They wanted something that would produce a lot of food without too much work, and liked a slightly wild jungle-like appearance rather than a design with clean lines and defined borders, so we recommended a permaculture-inspired food forest with lots of Florida native plants for wildlife support.
This banana circle was dug 4 feet across by about 3 feet deep and filled with compost. We recommended this immediately because there wasn’t a compost system in place yet, and it provided a way to dispose of some bushes and weeds that needed to be removed.
When you consider the scope of a whole-yard permaculture project, it can seem daunting. There were safety concerns about “construction zones” with a child and the dogs. Tori was worried she’d get overwhelmed and never finish what she started.

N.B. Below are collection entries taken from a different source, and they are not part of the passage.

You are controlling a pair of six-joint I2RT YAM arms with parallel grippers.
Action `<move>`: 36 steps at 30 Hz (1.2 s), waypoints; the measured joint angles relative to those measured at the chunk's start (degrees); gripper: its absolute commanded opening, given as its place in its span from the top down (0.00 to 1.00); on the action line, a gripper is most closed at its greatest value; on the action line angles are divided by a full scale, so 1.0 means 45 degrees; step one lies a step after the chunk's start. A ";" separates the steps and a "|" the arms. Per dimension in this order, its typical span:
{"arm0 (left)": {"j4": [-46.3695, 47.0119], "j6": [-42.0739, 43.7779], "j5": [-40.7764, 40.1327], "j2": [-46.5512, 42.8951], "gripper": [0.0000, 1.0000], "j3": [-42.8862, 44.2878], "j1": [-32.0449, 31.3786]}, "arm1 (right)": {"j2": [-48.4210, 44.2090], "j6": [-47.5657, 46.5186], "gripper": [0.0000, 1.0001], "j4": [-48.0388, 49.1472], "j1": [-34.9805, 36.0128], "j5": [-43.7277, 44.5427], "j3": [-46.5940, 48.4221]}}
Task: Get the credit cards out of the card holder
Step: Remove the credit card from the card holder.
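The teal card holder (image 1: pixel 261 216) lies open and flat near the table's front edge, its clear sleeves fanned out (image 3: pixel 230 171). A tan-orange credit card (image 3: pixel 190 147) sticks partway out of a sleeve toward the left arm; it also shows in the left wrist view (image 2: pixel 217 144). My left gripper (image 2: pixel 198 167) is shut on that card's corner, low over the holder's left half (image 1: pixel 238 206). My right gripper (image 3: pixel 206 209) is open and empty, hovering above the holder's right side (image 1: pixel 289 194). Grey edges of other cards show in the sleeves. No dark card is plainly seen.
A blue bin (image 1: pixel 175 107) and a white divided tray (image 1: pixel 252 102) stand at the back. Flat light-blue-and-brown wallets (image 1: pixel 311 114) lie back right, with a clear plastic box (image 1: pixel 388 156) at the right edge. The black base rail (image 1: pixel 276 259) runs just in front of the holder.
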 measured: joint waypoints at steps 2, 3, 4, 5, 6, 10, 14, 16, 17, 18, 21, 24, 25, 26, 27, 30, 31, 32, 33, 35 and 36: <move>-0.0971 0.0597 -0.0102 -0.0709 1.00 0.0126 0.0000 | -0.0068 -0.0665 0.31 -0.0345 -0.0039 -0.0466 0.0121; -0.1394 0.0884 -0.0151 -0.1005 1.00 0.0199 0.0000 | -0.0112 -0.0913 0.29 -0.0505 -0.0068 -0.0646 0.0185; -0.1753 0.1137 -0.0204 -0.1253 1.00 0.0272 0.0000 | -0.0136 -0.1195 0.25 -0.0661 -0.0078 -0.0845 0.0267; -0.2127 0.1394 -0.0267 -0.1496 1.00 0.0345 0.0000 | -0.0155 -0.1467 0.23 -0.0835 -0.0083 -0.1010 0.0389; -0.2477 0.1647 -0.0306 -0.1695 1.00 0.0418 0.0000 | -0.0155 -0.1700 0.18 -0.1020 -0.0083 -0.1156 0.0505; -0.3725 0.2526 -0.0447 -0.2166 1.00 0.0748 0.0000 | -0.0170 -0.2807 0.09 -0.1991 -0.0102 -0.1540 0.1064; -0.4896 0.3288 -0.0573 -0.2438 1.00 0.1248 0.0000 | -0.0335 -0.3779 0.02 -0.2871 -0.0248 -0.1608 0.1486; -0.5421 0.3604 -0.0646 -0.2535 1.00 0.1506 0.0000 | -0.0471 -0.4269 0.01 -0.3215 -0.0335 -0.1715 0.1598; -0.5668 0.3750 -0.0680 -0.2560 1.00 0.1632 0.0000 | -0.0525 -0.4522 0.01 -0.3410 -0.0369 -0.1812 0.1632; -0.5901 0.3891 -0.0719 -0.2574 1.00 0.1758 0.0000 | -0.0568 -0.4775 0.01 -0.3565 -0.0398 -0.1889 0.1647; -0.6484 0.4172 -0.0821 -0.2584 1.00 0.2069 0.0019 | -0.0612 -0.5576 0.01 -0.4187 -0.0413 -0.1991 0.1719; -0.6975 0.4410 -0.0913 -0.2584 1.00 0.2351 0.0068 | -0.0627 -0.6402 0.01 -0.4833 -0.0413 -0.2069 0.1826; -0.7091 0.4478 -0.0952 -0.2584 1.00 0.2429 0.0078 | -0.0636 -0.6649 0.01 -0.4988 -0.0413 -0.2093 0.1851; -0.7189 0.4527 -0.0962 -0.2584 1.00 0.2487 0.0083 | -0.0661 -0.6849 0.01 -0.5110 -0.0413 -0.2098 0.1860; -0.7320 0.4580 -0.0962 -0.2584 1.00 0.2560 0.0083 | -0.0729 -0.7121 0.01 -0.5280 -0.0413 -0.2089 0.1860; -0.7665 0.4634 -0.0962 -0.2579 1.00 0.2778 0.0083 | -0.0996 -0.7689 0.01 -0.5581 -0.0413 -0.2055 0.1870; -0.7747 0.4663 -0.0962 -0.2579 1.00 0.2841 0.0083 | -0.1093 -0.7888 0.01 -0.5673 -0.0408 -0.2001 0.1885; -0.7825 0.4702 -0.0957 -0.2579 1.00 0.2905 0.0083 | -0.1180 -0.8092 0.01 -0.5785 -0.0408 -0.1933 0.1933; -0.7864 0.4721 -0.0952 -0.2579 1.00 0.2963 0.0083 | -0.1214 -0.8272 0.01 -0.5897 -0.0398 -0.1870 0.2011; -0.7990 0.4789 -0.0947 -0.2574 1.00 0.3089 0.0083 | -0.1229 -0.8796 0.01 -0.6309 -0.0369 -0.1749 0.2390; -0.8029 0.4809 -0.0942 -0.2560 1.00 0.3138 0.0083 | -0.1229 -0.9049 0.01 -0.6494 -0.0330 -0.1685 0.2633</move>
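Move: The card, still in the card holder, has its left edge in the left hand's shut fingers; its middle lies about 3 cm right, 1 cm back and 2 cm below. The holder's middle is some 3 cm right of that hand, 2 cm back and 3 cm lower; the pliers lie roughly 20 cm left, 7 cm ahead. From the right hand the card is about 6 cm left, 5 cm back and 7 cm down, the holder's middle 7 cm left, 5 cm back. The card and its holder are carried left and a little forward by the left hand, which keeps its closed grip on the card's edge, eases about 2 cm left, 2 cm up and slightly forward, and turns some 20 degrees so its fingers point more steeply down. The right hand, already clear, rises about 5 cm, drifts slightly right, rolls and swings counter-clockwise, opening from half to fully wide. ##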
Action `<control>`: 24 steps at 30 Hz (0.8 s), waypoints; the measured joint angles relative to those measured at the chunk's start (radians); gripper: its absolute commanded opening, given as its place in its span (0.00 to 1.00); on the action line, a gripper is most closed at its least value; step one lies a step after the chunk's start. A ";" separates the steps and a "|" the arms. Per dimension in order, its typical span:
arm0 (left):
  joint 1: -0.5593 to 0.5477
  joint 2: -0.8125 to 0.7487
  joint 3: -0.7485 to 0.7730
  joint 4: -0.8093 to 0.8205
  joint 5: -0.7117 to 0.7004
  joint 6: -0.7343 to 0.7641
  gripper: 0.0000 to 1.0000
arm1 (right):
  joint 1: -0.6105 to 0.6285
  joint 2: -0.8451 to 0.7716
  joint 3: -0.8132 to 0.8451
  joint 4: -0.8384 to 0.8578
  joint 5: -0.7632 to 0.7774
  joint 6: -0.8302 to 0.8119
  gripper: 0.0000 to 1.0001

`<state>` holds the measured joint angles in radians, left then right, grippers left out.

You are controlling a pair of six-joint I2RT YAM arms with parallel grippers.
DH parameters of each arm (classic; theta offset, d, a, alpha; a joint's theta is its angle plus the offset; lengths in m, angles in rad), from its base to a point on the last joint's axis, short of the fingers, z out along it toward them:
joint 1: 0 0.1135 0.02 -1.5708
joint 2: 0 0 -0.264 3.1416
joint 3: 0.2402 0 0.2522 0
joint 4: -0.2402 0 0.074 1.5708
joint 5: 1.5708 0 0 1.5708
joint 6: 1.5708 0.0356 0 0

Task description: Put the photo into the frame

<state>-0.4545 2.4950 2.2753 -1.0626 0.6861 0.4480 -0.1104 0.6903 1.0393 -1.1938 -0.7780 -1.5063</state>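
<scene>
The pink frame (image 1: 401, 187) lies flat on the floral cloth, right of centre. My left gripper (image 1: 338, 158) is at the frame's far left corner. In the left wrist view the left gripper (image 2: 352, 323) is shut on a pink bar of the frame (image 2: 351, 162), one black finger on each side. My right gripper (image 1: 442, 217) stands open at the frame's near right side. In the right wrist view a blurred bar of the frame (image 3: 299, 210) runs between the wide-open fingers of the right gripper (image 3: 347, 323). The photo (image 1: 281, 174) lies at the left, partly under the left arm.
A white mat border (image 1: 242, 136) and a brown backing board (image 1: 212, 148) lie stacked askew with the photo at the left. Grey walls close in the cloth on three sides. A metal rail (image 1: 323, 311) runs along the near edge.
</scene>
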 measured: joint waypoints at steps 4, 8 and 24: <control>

There was also the neighborhood association. The backyard could be “planted and permacultured” but the front yard needed to follow HOA guidelines. We helped break it down into small weekend-sized projects with a DIY Plan with clear directions and resource lists, and the reassurance that we were there for all of her questions.
How did we get from blank slate to bountiful food forest in less than two years? We dove in with both feet.
- Planned the banana circle first so there was a space compost the existing landscape.
- Private home composting session to teach them how to achieve thermal (hot) composting conditions and make a lot of compost really quickly. How do you think they grew such amazing tomatoes and peppers?
- Guided shopping trip to a large tree and plant sale where we selected the best dwarf fruit trees for her space and taste preferences. (We were going anyway, and invited several clients to join in the fun!)
Bumps in the Road
We had our consultation and prepared the DIY Plan during the dry season. Once the rainy season rolled around, we discovered that the wet area in the yard was pretty swampy after several days of heavy rain. No surprise there – the area was a wetland before it was a neighborhood. Since we were following this project so closely, we were able to have a brief virtual consultation to find a resolution. To soak up the standing water and aid in its percolation into the ground, we planned a small rain garden complete with a cypress tree and some water-loving native flowering plants. The area is still soggy after rain, but there is no longer standing water. The plants in that space are happy, and there’s more of the original habitat to support local wildlife.
Worth the Money?
“Working with Living Roots has certainly saved me money. There are plants I didn’t even know about like katuk that are now part of my daily diet. I understand a lot more about shade to help Florida plants thrive so that keeps more alive as well.”
At several stages along the way, Tori reached out with questions – when can I plant this…. what’s the best variety of… will this flowering plant grow here…. We’re here to help with those questions.